I picked up a Faller Tyrell car with a busted wing in a lot on an auction site in Germany. ...it was missing half of its rear wing, but it looked like a challenging project to me!


----------



## bodge (Oct 17, 2014)

Here's the "before" shot:



I had a smashed Shadow - the perfect source for some donor plastic!



Here's the patch, glued in with some Plastruct plastic welder. I needed to wait a few days before filing and sanding it flush, since the solvent takes a while to fully evaporate, so if I were to sand too soon, the glue line would sink a bit.



...after shaping the horizontal patch:




...and here it is with the side piece to the rear wing shaped and glued in place:



I still need to paint the wing (I need to learn how to use an airbrush) and duplicate the stickers. ...Or just put a sticker on the rear wing - it covers the painted area anyway.

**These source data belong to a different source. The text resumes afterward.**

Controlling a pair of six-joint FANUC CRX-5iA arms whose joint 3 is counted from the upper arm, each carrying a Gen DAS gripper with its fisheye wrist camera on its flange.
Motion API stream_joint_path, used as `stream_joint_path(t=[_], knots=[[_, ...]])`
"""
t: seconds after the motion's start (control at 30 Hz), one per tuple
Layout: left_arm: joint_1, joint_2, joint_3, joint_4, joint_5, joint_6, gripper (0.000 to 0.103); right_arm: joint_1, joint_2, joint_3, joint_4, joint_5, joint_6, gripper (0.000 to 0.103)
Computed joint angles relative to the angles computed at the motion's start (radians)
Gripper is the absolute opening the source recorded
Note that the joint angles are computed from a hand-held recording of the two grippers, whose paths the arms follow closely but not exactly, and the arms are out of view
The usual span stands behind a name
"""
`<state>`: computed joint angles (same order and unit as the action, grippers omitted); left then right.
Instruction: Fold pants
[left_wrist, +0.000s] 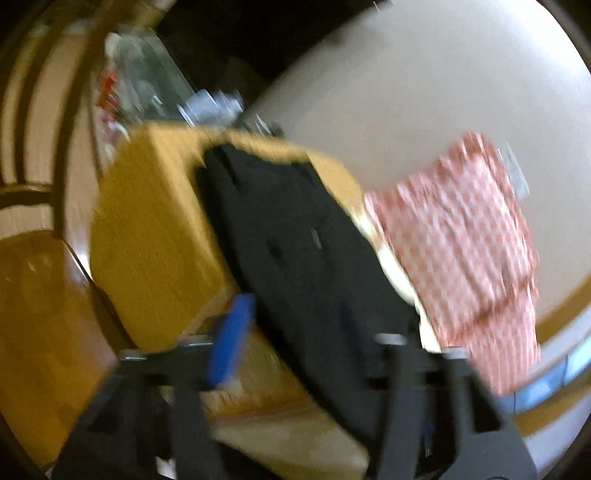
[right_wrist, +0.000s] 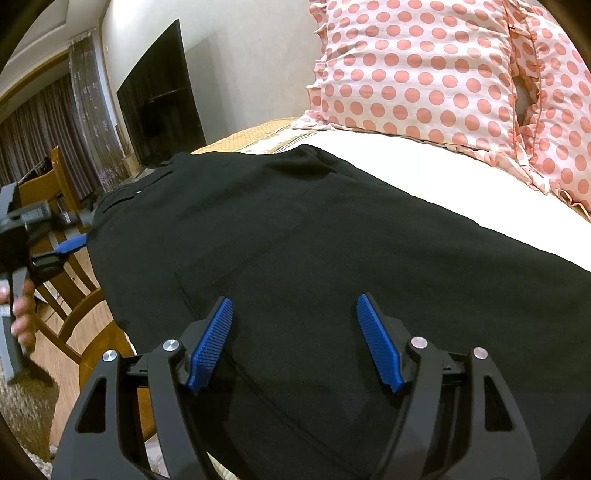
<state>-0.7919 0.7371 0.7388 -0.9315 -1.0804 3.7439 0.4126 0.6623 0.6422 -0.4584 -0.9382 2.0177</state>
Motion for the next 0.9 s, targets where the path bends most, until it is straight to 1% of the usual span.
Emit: stream_joint_path(t=[0.03, 0.07, 0.1, 0.13, 0.23, 0.3, 0.37, 0.57, 0.67, 0.7, 0.77, 0.83, 0.87, 0.9], knots=[[0.001, -0.014, -0.017, -0.023, -0.017, 0.022, 0.06, 0.0, -0.001, -0.001, -0.002, 0.0, 0.001, 0.072], [0.011, -0.029, -0.039, -0.016, -0.003, 0.026, 0.06, 0.0, -0.001, -0.001, -0.003, 0.0, 0.0, 0.072], [0.032, -0.051, -0.078, -0.002, 0.04, 0.039, 0.058, 0.0, -0.001, -0.001, -0.003, 0.0, 0.0, 0.072], [0.044, -0.06, -0.095, 0.009, 0.064, 0.041, 0.056, 0.0, -0.002, -0.002, -0.003, 0.001, -0.001, 0.072], [0.086, -0.064, -0.115, 0.088, 0.1, 0.003, 0.054, 0.001, -0.005, -0.006, -0.004, 0.003, -0.001, 0.072], [0.088, -0.065, -0.127, 0.091, 0.115, 0.025, 0.055, 0.0, -0.004, -0.005, -0.005, 0.001, 0.001, 0.072], [0.087, -0.064, -0.126, 0.09, 0.117, 0.018, 0.055, 0.0, -0.003, -0.002, -0.004, 0.001, 0.0, 0.072], [0.074, -0.066, -0.135, 0.051, 0.143, 0.059, 0.056, 0.001, -0.004, -0.005, -0.004, 0.003, -0.003, 0.072], [0.076, -0.056, -0.119, 0.059, 0.157, 0.035, 0.056, 0.0, -0.004, -0.004, -0.005, 0.002, -0.002, 0.072], [0.081, -0.055, -0.122, 0.07, 0.187, 0.023, 0.056, 0.002, -0.005, -0.006, -0.004, 0.003, -0.003, 0.072], [0.081, -0.042, -0.103, 0.083, 0.188, -0.002, 0.058, 0.0, -0.004, -0.005, -0.005, 0.003, -0.003, 0.072], [0.085, -0.046, -0.118, 0.082, 0.245, 0.014, 0.06, 0.001, -0.006, -0.007, -0.005, 0.004, -0.003, 0.072], [0.089, -0.054, -0.142, 0.073, 0.305, 0.051, 0.06, 0.0, -0.005, -0.006, -0.006, 0.003, -0.002, 0.072], [0.092, -0.058, -0.156, 0.064, 0.339, 0.072, 0.06, 0.0, -0.005, -0.006, -0.006, 0.003, -0.001, 0.072]])
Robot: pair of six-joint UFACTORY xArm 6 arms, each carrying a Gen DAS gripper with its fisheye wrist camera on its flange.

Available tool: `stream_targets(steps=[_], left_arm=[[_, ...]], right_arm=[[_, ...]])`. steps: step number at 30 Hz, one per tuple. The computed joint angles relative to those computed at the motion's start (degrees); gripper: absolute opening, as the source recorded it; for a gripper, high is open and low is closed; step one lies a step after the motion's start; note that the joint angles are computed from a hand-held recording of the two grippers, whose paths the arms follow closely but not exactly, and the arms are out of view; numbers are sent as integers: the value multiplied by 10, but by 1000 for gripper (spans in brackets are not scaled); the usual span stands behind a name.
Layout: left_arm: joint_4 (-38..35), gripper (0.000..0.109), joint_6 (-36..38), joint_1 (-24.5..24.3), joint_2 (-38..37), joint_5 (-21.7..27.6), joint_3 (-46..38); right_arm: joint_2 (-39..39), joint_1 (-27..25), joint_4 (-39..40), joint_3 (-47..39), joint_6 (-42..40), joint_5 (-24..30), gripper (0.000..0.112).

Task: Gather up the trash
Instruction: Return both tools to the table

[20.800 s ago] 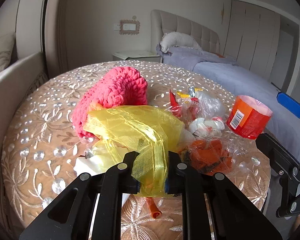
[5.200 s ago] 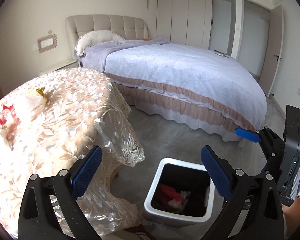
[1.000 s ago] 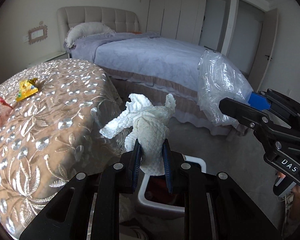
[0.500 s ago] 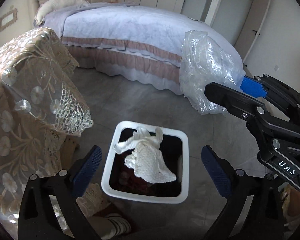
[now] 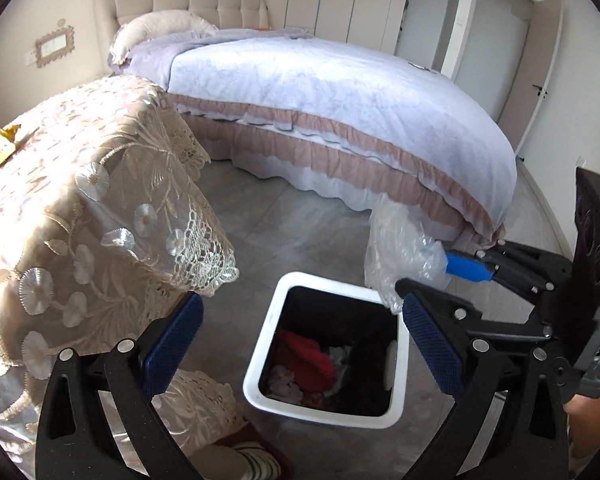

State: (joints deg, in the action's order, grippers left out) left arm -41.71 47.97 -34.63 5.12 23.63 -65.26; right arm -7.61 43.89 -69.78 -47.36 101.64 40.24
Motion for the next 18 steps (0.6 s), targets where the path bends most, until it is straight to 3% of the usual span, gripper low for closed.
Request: stream_targets(steps=[1,2,3,6,9,18], left_arm=[[-8,98,5,1,-2,-2,1],[-16,98,11,3,-4,-1,0],[-21,98,13,4,-7,0,0],[-47,98,35,5,-14,-10,2],[-68,98,55,12,-22,-12,2],[-95,98,83,40,-60,-51,17]], right_arm=[[10,-10,22,-3,-22,-24,74],[22,-17,50,-8,-49,-43,94],[34,-18,68,-14,-68,-45,99],[65,-7,122,-38,-130,-8,99],[59,-7,123,-41,-135,-6,99],[24,10,-44,-92,-61,38,99]])
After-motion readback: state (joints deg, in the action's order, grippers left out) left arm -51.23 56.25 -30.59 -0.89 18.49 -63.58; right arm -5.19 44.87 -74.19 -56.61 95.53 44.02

I'm happy with how it turned out - a cheap way to get a rare car presentable again!


----------



## alpink (Aug 22, 2010)

congrats on the save/restoration. 
what WOULD we do without Shadows?
LOL


----------



## bodge (Oct 17, 2014)

alpink said:


> congrats on the save/restoration.
> what WOULD we do without Shadows?
> LOL


I only wish they were plentiful in some more useful colors! (I need some translucent yellow plastic wreckage to fix another car, but it'll probably take a while to find a donor that isn't worth saving.)


----------



## Bill Hall (Jan 6, 2007)

bodge said:


> I only wish they were plentiful in some more useful colors! (I need some translucent yellow plastic wreckage to fix another car, but it'll probably take a while to find a donor that isn't worth saving.)


Nice clean work! Bonus points for turning it inside out and upside down to create the rear kick. 

You may get lucky and someone will see your flare. If not, for translucent yellow tones, watch the Junk body lots for AFX 55 Belairs. You will also see that shade in Speedline. Even if you dont nail it, it can be color blended on the model if you have enough remnant.


----------



## bodge (Oct 17, 2014)

Bill Hall said:


> Even if you dont nail it, it can be color blended on the model if you have enough remnant.


Thanks!

By color blend, do you mean going over the repair with a thin layer of paint to get it to match the original plastic?

Some of the colors can vary a lot depending on the environment they've been in for the past 30 or 40 years.


----------



## Bill Hall (Jan 6, 2007)

No paint.

The parent and donor plastic are blended together right on the model.


----------